▸ **Exercise aim**: Return all lines in the data where the string "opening" can be found.

Entries taken from a collection:
────────────────────────────────────────
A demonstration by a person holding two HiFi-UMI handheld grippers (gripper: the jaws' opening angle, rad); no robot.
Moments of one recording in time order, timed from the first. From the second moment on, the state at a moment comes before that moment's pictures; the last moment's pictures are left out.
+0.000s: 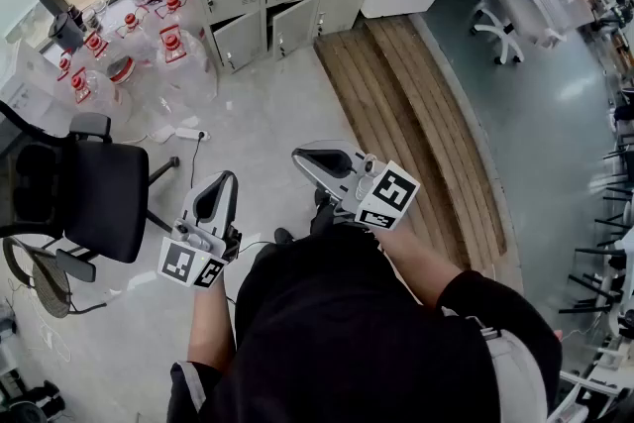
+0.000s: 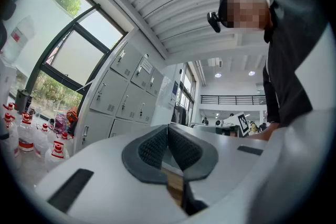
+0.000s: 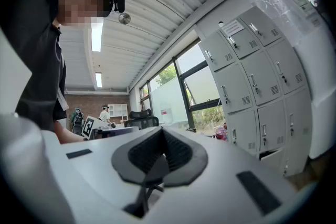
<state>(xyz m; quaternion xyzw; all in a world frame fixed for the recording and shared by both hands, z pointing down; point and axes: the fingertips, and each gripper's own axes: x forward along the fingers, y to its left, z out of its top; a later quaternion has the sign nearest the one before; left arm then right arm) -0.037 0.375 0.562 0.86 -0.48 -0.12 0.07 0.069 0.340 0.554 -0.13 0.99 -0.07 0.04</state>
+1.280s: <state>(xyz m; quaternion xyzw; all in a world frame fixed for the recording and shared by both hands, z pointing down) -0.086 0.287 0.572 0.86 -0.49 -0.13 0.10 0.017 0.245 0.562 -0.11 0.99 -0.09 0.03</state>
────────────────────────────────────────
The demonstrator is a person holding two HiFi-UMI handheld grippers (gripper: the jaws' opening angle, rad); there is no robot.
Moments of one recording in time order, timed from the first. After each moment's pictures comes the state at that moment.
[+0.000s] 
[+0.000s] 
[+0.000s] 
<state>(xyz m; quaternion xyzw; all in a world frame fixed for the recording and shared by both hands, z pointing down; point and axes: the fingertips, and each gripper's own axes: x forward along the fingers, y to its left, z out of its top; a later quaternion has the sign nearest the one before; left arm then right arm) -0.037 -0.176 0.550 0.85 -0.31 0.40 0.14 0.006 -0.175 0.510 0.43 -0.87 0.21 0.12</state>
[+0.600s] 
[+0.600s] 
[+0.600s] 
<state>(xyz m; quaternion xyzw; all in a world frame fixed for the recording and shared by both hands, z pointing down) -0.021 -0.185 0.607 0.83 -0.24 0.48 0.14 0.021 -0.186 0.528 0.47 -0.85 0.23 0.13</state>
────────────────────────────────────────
▸ **Solved exercise**:
A demonstration by a person holding two HiFi-UMI handheld grippers (gripper: the jaws' opening angle, rad); no robot.
The demonstrator is a person holding two HiFi-UMI handheld grippers (gripper: the jaws' opening angle, rad); there is no robot.

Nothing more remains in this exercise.